Description Sandro Bonazzola 2014-11-27 15:59:38 UTC
Created attachment 962147 [details]
screenshot

On a working 3.4.4 CentOS system I upgraded the host to 3.5.1 snapshot and hit bug #1168689 and bug #1168695

Following http://www.ovirt.org/Hosted_Engine_Howto#Upgrade_Hosted_Engine

I did
 vdsm-tool configure --module libvirt --force
 service vdsmd start
 service ovirt-ha-broker restart && service ovirt-ha-agent restart
 and updated to 3.5 the cluster and the datacenter.

The engine is up and running, the host looks ok, the hosted engine vm is listed as paused.

Comment 1 Sandro Bonazzola 2014-11-27 16:12:58 UTC
Created attachment 962160 [details]
log collector report

Comment 2 Sandro Bonazzola 2014-11-28 10:48:58 UTC
Reproducible on F20 hosts and F19 VM too.

Comment 3 Sandro Bonazzola 2014-12-09 10:40:34 UTC
Michal can you take a look?

Comment 4 Sandro Bonazzola 2014-12-09 10:42:16 UTC
Oved, can you take a look too?

Comment 5 Oved Ourfali 2014-12-09 11:40:00 UTC
(In reply to Sandro Bonazzola from comment #4)
> Oved, can you take a look too?

I'll let Michal have an additional look, as it seems like the host was non-responsive, and someone confirmed it was rebooted, and once it was up again the VM status was moved from Unknown to Paused... apperently the status was "restored", which makes me wonder why it was Paused in the first place.

If we have communication to the host, why can't we get the real status of the VM?

Comment 6 Oved Ourfali 2014-12-09 11:40:07 UTC
(In reply to Sandro Bonazzola from comment #4)
> Oved, can you take a look too?

I'll let Michal have an additional look, as it seems like the host was non-responsive, and someone confirmed it was rebooted, and once it was up again the VM status was moved from Unknown to Paused... apperently the status was "restored", which makes me wonder why it was Paused in the first place.

If we have communication to the host, why can't we get the real status of the VM?

Comment 7 Michal Skrivanek 2014-12-09 12:31:15 UTC
seems there's an error on VM recovery.

Comment 8 Francesco Romani 2014-12-09 13:32:06 UTC
ok, I think I got it.

Graphics Devices may be not sent by Engine.
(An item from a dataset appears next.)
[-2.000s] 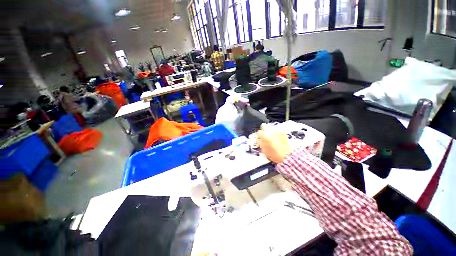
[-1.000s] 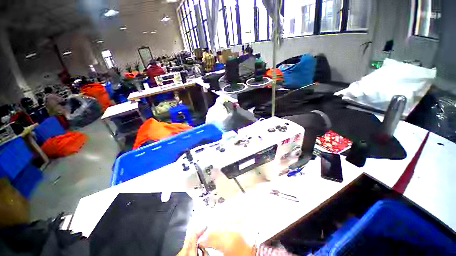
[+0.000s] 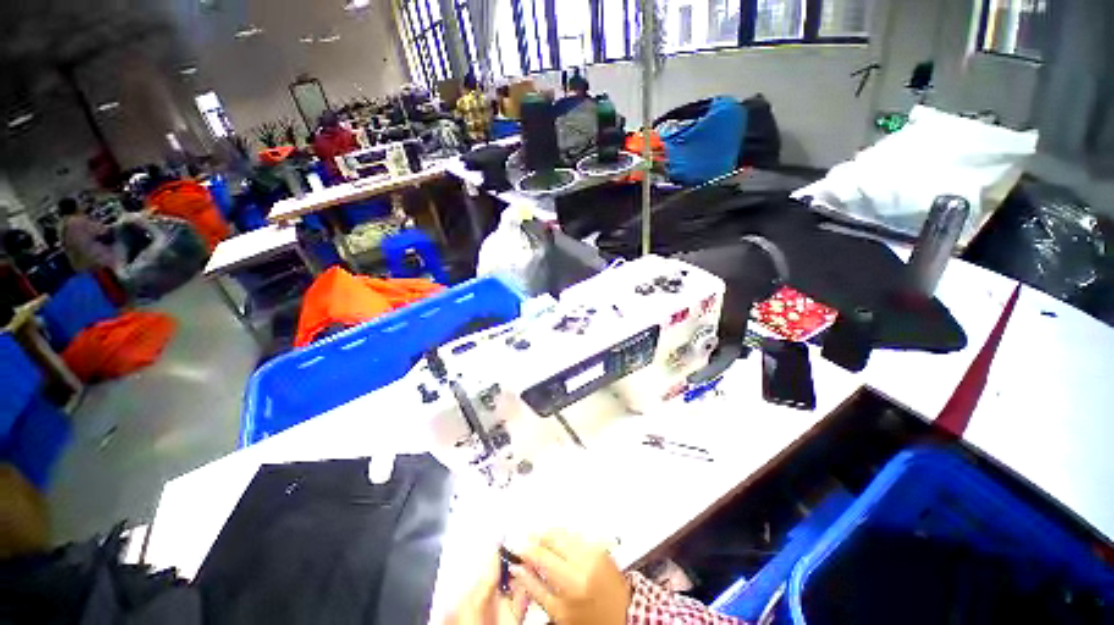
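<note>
My right hand is at the bottom centre, below the sewing machine's needle area, with its fingers bent together around a small dark item too small to name. My left hand is beside it, washed out by glare and cut off by the lower edge; its grip is unclear. The white sewing machine stands above my hands, its dark control panel lit. A flat black panel lies on the white table left of my hands. A dark heap is at the lower left.
A blue crate is behind the table. Another blue crate stands by the dark open tray at right. A slim metal tool, phone, red patterned item and metal flask lie or stand right of the machine.
My right hand has come down from the top of the machine to the front of the table and now meets my left hand. The view has shifted, showing more of the right crate.
</note>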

To cover that VDSM reconstructs them from other VM configuration data - which is safe to do since the information is there, just organized in a different way.

The recovery path skips that step, so the configuration is inconsistent.
Later in the creation path the configuration is assumed to be present (either fixed by VDSM or given by Engine), but it is not, and this makes the domain initialization fail in the last stages.

Patch coming soon.

Comment 9 Sandro Bonazzola 2015-01-15 14:25:42 UTC
This is an automated message: 
This bug should be fixed in oVirt 3.5.1 RC1, moving to QA

Comment 10 Sandro Bonazzola 2015-01-21 16:03:02 UTC
oVirt 3.5.1 has been released. If problems still persist, please make note of it in this bug report.